GOAL OF THE EXERCISE: Return the data below exactly, but only from the line containing "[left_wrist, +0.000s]" through the line containing "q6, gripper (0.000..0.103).", with both of those lines included.

== Segment start ==

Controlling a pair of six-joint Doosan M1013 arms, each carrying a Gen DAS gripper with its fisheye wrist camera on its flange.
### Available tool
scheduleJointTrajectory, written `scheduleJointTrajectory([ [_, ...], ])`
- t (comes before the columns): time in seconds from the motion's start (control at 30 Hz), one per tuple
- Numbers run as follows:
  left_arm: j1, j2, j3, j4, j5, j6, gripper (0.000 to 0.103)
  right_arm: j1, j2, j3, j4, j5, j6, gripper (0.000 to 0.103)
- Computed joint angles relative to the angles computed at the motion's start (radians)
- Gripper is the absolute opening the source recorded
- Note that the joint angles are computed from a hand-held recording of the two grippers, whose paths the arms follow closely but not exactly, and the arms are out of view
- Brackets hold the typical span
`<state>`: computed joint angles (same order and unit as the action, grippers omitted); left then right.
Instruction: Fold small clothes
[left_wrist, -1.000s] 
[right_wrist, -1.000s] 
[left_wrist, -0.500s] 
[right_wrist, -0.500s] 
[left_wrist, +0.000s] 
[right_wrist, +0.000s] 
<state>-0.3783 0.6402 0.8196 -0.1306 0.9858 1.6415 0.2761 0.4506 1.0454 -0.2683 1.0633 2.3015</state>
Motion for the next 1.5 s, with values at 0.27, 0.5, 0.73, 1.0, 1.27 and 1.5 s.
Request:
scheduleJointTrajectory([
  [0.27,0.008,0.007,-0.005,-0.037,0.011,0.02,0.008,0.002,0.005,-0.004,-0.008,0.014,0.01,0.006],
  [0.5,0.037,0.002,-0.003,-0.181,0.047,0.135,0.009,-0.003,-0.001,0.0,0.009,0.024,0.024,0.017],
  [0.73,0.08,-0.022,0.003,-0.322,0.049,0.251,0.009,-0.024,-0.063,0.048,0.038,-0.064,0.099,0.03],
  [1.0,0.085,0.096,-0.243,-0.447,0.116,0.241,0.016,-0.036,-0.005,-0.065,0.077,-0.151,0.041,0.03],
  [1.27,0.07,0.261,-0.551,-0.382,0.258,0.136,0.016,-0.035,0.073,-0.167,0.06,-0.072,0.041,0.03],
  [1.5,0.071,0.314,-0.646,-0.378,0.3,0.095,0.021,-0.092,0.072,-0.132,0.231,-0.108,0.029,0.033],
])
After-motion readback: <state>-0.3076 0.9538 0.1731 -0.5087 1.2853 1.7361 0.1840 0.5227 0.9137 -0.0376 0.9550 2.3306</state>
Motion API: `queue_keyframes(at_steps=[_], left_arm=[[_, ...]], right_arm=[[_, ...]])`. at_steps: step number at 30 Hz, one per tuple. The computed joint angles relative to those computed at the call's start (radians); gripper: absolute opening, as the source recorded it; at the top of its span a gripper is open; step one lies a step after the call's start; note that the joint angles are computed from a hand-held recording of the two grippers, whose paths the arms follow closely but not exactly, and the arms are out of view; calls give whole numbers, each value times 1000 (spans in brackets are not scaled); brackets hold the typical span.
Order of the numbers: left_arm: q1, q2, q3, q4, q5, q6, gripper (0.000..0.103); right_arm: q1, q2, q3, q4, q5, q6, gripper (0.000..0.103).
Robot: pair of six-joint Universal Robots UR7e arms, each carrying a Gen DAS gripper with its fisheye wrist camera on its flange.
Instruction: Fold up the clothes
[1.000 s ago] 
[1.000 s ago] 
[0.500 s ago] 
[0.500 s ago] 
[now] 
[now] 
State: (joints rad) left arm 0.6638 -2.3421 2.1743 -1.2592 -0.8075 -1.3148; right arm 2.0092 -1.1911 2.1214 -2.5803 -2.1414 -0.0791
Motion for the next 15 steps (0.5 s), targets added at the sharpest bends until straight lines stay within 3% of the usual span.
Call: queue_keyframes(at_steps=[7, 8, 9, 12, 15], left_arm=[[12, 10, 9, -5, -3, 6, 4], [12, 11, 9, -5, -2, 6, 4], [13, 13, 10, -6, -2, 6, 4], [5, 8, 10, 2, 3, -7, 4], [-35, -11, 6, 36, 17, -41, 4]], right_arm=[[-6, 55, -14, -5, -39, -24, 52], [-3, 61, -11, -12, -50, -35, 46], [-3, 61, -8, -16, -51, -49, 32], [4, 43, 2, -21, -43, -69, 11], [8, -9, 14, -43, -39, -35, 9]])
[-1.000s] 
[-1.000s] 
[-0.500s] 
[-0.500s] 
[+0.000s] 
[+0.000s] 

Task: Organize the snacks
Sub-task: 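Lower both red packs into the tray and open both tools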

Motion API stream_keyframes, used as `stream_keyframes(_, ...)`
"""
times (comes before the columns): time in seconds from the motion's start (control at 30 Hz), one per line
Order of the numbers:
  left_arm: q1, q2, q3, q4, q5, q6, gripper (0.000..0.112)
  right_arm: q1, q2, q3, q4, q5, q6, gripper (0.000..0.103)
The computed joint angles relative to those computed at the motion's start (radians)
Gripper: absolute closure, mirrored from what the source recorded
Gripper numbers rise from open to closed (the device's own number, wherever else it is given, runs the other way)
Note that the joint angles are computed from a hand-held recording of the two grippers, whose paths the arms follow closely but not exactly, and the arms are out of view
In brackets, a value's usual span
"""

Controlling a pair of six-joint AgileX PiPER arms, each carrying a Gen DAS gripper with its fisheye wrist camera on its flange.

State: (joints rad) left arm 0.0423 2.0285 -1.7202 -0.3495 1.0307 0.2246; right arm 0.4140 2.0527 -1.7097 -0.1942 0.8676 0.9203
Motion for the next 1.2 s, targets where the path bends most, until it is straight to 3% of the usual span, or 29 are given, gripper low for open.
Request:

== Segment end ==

RESULT OF THIS TASK:
[left_wrist, +0.000s] 
[right_wrist, +0.000s] 
<state>-0.3783 0.6402 0.8196 -0.1306 0.9858 1.6415 0.2761 0.4506 1.0454 -0.2683 1.0633 2.3015</state>
Motion for the next 1.5 s, with values at 0.27, 0.5, 0.73, 1.0, 1.27 and 1.5 s.
Request:
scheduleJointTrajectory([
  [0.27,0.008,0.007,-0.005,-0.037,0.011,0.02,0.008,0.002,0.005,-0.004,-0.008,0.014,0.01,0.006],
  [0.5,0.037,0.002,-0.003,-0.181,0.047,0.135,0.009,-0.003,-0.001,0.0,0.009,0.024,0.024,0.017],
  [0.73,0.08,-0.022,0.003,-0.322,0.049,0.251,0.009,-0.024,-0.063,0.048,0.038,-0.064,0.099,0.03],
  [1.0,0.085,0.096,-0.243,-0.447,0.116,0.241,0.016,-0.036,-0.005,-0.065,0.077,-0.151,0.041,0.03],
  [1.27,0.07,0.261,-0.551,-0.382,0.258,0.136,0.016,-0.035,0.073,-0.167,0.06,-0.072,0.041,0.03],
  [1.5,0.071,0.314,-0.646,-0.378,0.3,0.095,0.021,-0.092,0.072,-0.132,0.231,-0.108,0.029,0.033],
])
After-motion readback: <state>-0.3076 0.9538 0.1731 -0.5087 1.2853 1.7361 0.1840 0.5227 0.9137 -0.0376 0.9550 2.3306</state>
Motion API: `queue_keyframes(at_steps=[_], left_arm=[[_, ...]], right_arm=[[_, ...]])`. at_steps: step number at 30 Hz, one per tuple. The computed joint angles relative to those computed at the call's start (radians); gripper: absolute opening, as the source recorded it; at the top of its span a gripper is open; step one lies a step after the call's start; note that the joint angles are computed from a hand-held recording of the two grippers, whose paths the arms follow closely but not exactly, and the arms are out of view; calls give whole numbers, each value times 1000 (spans in brackets are not scaled); brackets hold the typical span.
Order of the numbers: left_arm: q1, q2, q3, q4, q5, q6, gripper (0.000..0.103); right_arm: q1, q2, q3, q4, q5, q6, gripper (0.000..0.103).

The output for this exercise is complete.